Jack stepped inside the hull and picked his way over the heaps of building materials and rolls of insulation that were piled up inside the cavernous hull. She had as yet converted only the prow. Jack climbed the spiral staircase to the navigator’s office that Mary used as a kitchen.

“There’s some coffee on the stove!” she called out. He helped himself and joined her on the flight deck, a large room roofed in sun-clouded Plexiglas. Mary was sitting in the left-hand seat with her feet up on the remains of the instrument panel.

“Good morning,” said Jack. “How’s the acting head of the NCD?”

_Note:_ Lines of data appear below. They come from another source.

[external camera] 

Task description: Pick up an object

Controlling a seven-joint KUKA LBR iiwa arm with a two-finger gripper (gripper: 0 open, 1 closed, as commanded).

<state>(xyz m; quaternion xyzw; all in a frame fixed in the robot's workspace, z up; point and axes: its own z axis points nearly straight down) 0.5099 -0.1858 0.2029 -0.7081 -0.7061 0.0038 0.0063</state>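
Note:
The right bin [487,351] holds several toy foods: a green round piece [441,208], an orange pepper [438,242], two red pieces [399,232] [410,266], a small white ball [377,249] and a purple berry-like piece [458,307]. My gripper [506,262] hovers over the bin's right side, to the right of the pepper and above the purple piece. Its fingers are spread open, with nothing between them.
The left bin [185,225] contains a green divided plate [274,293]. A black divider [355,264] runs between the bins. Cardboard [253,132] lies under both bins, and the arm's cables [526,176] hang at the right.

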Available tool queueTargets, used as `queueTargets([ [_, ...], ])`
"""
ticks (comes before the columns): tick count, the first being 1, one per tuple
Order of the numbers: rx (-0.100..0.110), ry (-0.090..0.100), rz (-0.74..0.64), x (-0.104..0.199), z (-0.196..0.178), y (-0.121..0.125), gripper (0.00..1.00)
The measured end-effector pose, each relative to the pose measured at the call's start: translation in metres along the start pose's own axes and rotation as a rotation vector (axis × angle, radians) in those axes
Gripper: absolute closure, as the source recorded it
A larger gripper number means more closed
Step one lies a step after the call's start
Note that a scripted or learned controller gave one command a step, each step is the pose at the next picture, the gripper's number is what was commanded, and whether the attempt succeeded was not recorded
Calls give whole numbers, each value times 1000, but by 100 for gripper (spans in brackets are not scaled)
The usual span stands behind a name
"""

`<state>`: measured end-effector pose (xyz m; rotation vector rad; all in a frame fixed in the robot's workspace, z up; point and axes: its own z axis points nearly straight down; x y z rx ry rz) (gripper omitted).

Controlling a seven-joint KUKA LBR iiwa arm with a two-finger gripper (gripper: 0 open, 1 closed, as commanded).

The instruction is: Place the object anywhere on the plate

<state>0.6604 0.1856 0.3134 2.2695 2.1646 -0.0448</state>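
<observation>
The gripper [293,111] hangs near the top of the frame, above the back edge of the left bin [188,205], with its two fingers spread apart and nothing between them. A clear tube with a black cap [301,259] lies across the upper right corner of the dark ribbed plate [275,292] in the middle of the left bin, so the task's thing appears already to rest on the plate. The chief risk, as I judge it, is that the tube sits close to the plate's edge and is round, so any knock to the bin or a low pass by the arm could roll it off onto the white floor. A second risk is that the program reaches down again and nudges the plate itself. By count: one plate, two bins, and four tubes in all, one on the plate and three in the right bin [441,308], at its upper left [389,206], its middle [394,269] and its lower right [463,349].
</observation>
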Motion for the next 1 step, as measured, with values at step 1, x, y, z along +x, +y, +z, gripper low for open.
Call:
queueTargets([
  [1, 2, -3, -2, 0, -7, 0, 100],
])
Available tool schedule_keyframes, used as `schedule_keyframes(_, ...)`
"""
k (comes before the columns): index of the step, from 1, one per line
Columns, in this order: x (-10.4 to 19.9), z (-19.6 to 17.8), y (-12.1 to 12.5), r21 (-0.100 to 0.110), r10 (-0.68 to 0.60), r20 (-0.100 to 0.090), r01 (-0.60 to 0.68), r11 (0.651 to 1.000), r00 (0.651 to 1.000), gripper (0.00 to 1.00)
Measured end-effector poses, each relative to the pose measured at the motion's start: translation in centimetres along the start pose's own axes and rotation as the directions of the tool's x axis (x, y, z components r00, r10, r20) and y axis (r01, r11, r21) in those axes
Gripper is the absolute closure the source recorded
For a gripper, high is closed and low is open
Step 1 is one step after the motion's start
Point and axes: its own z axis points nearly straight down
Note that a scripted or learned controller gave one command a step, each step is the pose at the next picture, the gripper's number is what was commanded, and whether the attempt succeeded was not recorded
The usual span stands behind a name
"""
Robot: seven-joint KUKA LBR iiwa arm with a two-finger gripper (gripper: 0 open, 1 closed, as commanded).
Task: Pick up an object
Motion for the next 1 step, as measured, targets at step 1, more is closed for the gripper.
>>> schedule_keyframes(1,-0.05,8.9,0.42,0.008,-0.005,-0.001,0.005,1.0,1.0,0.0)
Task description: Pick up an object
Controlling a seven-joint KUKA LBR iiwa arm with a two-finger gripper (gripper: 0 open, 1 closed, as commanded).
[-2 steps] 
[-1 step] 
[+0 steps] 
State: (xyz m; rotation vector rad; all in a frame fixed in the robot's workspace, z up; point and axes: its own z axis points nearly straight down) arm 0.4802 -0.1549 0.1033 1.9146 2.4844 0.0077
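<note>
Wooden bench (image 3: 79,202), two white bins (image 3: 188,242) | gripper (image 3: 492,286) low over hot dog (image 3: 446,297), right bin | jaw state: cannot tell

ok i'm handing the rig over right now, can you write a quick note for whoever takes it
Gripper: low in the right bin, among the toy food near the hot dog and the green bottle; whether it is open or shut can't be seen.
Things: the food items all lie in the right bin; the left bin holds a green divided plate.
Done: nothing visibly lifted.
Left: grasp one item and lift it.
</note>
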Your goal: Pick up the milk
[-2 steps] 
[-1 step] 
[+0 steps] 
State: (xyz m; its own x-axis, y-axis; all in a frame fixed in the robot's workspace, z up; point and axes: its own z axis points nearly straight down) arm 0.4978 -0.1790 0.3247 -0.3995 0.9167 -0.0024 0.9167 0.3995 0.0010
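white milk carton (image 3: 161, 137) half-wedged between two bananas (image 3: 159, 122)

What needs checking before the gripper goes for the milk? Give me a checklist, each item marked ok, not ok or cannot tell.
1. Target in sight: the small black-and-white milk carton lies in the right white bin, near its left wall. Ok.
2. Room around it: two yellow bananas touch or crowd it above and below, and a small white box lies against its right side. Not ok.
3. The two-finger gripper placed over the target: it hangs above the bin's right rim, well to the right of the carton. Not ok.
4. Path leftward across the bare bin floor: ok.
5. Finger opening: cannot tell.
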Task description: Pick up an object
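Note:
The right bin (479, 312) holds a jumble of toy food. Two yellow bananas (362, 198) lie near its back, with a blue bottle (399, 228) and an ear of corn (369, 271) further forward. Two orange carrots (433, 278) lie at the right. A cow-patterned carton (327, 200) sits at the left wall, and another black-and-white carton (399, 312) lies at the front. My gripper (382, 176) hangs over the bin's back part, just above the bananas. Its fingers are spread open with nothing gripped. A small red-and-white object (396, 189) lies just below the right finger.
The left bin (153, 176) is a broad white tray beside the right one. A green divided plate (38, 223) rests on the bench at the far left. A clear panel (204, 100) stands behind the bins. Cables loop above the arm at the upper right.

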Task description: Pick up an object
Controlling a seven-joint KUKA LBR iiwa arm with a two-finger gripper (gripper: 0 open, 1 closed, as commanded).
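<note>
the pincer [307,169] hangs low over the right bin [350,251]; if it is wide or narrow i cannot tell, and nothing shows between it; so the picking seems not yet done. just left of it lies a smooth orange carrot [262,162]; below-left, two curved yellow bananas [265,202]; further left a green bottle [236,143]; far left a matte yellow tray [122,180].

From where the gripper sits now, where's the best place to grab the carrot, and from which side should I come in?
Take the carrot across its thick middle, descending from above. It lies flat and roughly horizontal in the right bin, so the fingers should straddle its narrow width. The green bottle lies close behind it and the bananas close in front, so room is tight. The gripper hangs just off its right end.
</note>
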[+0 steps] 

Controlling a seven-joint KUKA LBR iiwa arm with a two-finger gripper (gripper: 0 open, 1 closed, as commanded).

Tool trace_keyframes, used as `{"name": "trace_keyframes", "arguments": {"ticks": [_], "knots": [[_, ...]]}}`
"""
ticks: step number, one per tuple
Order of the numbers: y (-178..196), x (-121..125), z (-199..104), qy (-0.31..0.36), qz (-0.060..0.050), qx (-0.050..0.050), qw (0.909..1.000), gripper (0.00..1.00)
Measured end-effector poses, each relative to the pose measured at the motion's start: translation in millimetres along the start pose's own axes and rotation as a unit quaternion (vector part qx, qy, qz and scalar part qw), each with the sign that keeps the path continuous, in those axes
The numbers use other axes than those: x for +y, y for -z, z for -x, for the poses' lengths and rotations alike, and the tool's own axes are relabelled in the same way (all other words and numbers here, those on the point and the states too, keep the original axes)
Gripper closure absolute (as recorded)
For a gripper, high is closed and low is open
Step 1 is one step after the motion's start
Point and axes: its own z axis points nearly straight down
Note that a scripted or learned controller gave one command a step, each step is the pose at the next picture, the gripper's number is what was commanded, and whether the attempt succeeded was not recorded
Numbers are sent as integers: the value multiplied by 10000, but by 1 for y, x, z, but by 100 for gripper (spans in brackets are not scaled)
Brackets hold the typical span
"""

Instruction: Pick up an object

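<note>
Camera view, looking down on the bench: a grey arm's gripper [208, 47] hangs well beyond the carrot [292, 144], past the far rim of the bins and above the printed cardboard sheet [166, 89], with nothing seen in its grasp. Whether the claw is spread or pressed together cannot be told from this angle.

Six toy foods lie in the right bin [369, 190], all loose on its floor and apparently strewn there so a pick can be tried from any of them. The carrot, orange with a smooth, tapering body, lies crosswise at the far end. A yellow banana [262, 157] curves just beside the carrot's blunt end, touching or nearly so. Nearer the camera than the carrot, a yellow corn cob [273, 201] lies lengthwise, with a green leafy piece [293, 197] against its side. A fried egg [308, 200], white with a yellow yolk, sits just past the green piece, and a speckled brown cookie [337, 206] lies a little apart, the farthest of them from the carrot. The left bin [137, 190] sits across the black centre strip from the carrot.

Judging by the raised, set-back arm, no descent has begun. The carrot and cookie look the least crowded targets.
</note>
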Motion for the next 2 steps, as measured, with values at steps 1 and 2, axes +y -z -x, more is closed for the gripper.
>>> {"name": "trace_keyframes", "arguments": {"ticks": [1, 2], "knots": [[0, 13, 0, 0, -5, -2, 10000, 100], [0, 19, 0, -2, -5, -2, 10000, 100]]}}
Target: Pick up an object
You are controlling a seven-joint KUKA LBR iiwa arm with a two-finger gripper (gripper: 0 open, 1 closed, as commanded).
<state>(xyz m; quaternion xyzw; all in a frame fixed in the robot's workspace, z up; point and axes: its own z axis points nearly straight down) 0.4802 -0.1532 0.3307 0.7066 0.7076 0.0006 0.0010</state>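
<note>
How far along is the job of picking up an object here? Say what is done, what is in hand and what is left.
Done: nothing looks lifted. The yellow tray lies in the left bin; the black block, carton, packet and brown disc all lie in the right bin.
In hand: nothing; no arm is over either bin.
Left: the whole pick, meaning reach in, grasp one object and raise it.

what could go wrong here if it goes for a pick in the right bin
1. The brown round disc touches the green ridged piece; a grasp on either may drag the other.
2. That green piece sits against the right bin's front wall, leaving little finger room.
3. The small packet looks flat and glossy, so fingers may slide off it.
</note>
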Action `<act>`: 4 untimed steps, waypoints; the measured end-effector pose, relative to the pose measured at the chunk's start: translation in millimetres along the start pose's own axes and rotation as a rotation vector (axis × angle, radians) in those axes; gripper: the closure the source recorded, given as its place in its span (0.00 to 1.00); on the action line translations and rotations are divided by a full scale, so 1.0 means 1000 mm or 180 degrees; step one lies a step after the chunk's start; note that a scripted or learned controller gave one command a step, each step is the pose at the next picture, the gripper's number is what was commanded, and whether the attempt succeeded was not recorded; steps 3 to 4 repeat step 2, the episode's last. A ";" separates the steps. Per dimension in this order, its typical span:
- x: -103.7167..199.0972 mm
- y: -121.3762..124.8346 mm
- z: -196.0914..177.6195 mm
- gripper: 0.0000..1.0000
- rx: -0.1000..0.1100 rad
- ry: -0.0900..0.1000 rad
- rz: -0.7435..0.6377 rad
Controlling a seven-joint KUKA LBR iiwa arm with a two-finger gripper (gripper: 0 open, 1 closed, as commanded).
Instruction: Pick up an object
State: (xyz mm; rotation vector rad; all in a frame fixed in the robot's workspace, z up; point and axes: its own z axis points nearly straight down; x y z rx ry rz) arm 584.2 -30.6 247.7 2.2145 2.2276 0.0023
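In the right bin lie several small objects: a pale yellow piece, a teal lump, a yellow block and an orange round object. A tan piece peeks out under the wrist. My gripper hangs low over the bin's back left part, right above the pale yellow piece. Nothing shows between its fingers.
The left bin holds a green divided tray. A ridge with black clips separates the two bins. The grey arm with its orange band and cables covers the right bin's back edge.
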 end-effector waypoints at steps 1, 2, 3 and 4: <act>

“She’s fine,” replied Mary with a smile. “How’s the NCD’s unofficial full-time consultant?”

“He’s all right.”

Jack sat down on the copilot’s seat and balanced his mug on the throttle quadrant. They were at least twelve feet above the water level and were afforded a good view of the lake. To the left of them they could see Captain Nemo hanging up his socks on a makeshift washing line strung between the conning tower and tail of his rusty craft, and to their right was the lake, a full mile of open water, the glassy surface interrupted only by the marker buoys for the dinghy racing. It was quiet and peaceful, and Jack could see why people would forgo the luxuries of land-based dwelling for a life on the water.

“Beautiful, isn’t it?” murmured Mary. “I wouldn’t live anywhere else for all the money there is.”